Microsoft has made noise in the past about the Xbox being a test bed for these types of schemes.
---------- Open Source is capitalism applied to IP.
No new Slashdot main stories for 9 hours and counting...
I did it! I found all the security stuff difficult, so I replaced the hardware with my Pentium D desktop. Now, the XBox 360 will boot Suse, BSD, Windows XP, and even BeOS with little or no configuration. Then I decided that hacking the Xbox 360 alone was too easy, so I decided to write an XBox 360 emulator for my new hacked XBox 360. This was easily accomplished by subsituting the original scrapped hardware for the new hacked version. Spread the news.
Many Bothans died to bring you this information.
Ooh, a sarcasm detector. Oh, that's a real useful invention.
Wow, the 360 must use some sort of transfinite spatail interface just to have a 2 meter wide thermal port.
That and shouldn't that be
That's no moon, that's an XboX.
--- As to make my comment seem, by comparison, more intelegent... doodie doodie doodie poop poop poop!
going through slashdot withdrawl symptoms...!!!
faaaaaaaaaaarrrrrrrrrrrrrrkkkkkkkkkkkk!!!!!!
It's true no man is an island, but if you take a bunch of dead guys and tie 'em together, they make a good raft.
"Simply replace every single part if nothing else helps." - if you had to replace every single part, then it wouldn't be hacking the same piece of hardware!
"He who throws mud, loses ground." - proverb
Well thanks for being the xbox police, but you do need a VGA monitor that can handle sync on green, and not all games or apps will work with the even more modified bios then usual. Plus, you need a special cable, so that's extra cost and hassle getting one (or making one.) Still not changing my mind on the xbox being a viable desktop replacement (even at $100 for the unit.)
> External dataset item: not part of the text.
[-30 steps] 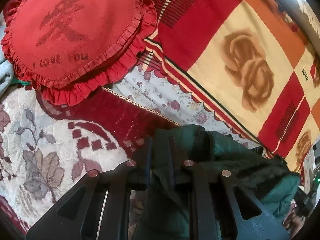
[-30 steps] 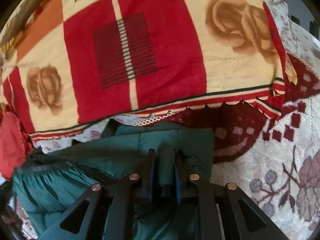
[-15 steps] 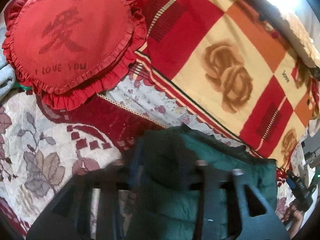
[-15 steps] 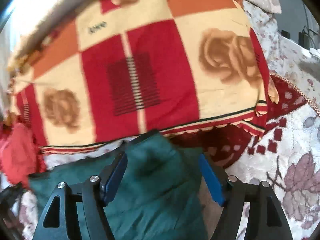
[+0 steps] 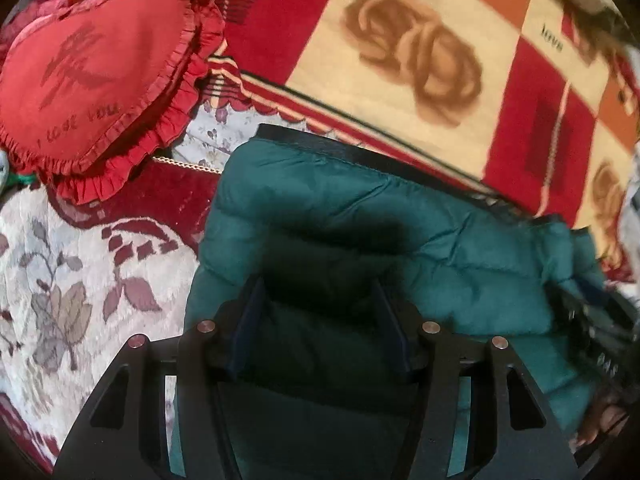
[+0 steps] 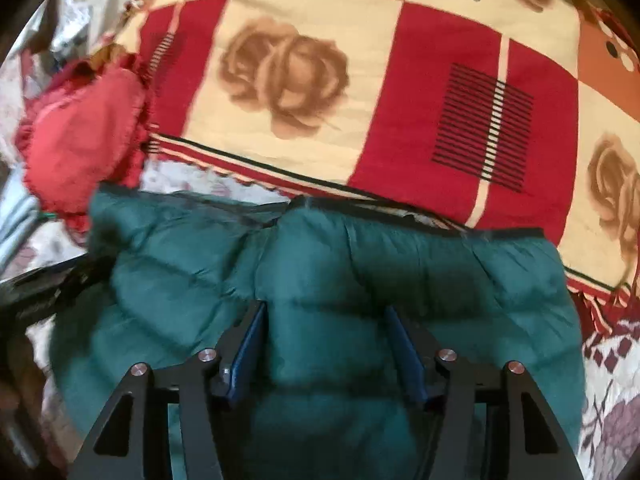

As far as using a game savegame to escape the executable lock, you still need to somehow get that savegame into the xbox. As far as I can tell, most people use the controller or something to get a memory card connected to a PC, which they then connect back to the Xbox. This would still involve a modified xbox controller cable. More effort, more hassle, more cost. It's cheaper then a mod chip, but it's still not getting us any closer to a very cheap commodity PC since it's still a 733Mhz celeron with 64MB (shared) RAM, which was still slow back in 2003 - you could get AthlonXP 3000+'s and 3Ghz Pentium 4's in 2003. Or, a very modest Pentium 4 2Ghz with 256MB RAM for cheap, cheap, cheap.
When the Xbox was brand new, it would have been pretty kickass to use it as a replcement PC, and I still enjoy tinkering around with it now. It's just not worth it anymore, which was the original point; by the time the Xbox 360 is hacked up enough (if it ever is) it will be equally as much just a toy.
Anyways, I'm through on this subject.
- It's not the Macs I hate. It's Digg users. -
Look, I think getting Linux running on some random platform is interesting, and the Xbox 360 may actually have a fair amount of horsepower. But aren't there better things for people to be spending their time and money on that would contribute more to the future of open source? So, instead of hacking the Xbox, how about developing hardware that's open by design?
If people took the money they're going to spend on reverse engineering the Xbox and spent it instead on open hardware development, we'd already have open GPU's, sound cards, motherboards, you name it.
At the same time, open source is borne out of everyone doing whatever they find to be most fascinating, and it's that freedom that has resulted in many people developing open source software that is useful to everyone, whether intentionally or by accident.